Let $X$ be a smooth rational algebraic surface over $\Bbb{C}$ such that $-K_X$ is effective.
Let $E\subset X$ be a curve such that $E^2=0$.
Is it necessarily true that $h^0(X,\mathcal{O}_X(E))\geq 2$?
Here's where I'm at:
By Serre duality $h^2(X,\mathcal{O}_X(E))=h^0(X,K_X-E)=0$, since $E-K_F$ is effective. Since $X$ is rational, $\chi(X)=1$ and by Riemann-Roch, $h^0(X,\mathcal{O}_X(E))-h^1(X,\mathcal{O}_X(E))=1-\frac{1}{2}E\cdot K_X$.

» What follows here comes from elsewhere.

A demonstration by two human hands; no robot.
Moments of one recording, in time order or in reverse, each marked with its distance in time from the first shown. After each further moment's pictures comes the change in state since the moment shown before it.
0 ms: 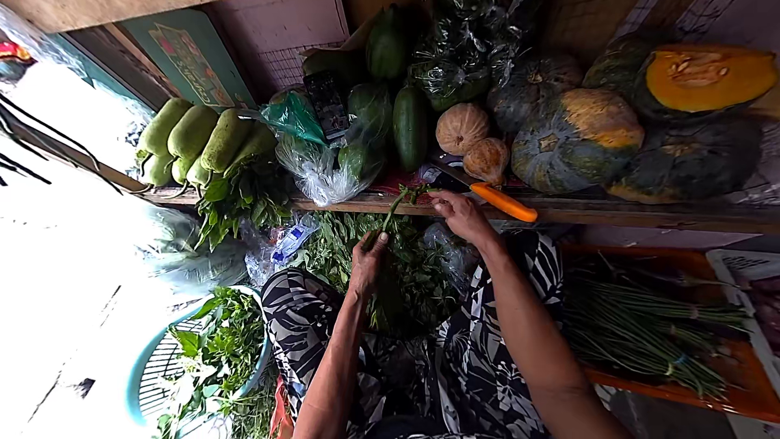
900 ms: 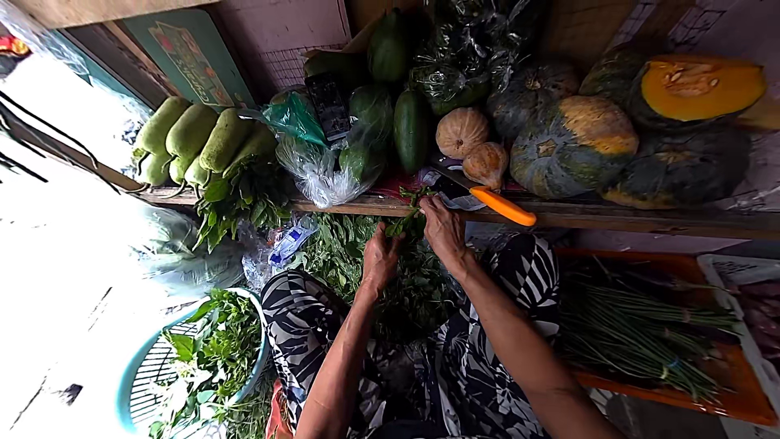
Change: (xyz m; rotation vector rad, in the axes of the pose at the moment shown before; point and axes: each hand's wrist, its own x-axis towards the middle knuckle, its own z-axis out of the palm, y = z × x) left_hand -0.001 0.030 0.023 0.666 -0.062 0.145; right_hand -0.013 -0.032 0.052 -0.389 0.354 -0.143
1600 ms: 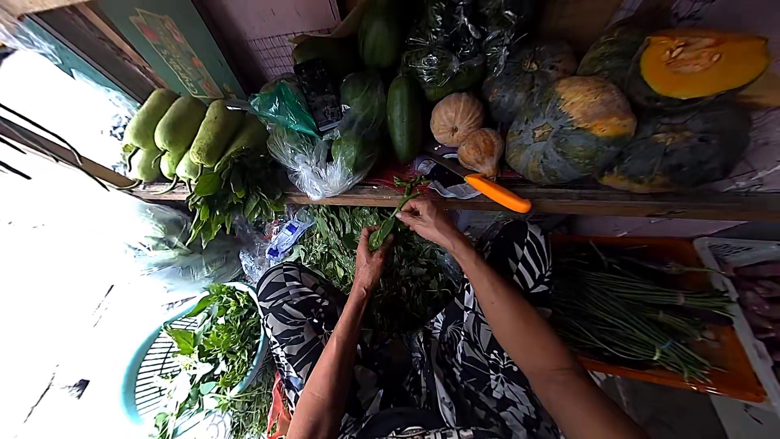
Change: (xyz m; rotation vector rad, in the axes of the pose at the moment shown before) left_hand -0.006 -0.060 0.023 -0.497 0.043 -0.058; right_hand 0.016 0.014 0.000 0.522 -0.546 0.203
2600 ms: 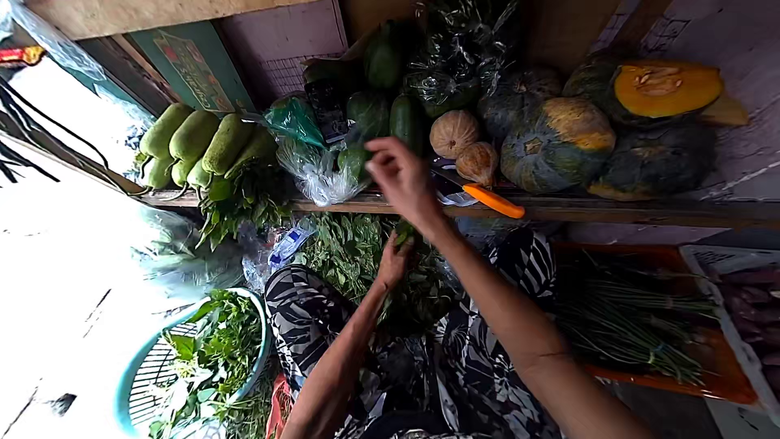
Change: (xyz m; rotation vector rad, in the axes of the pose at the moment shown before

Since $-K_X$ is effective and $E^2=0$, then $-E\cdot K_X\geq 0$. If $-E\cdot K_X>0$, then necessarily $h^0(X,\mathcal{O}_X(E))\geq 2$.
Now I don't know what to do when $E\cdot K_X=0$.
This is not true, and the counterexample is in fact the same one as for your previous question: let $S$ be the blowup of $\mathbf P^2$ in 9 general points, and let $C$ be the proper transform of the unique cubic through those 9 points.
Then $C^2=0$ and $h^0(S,C)=1$.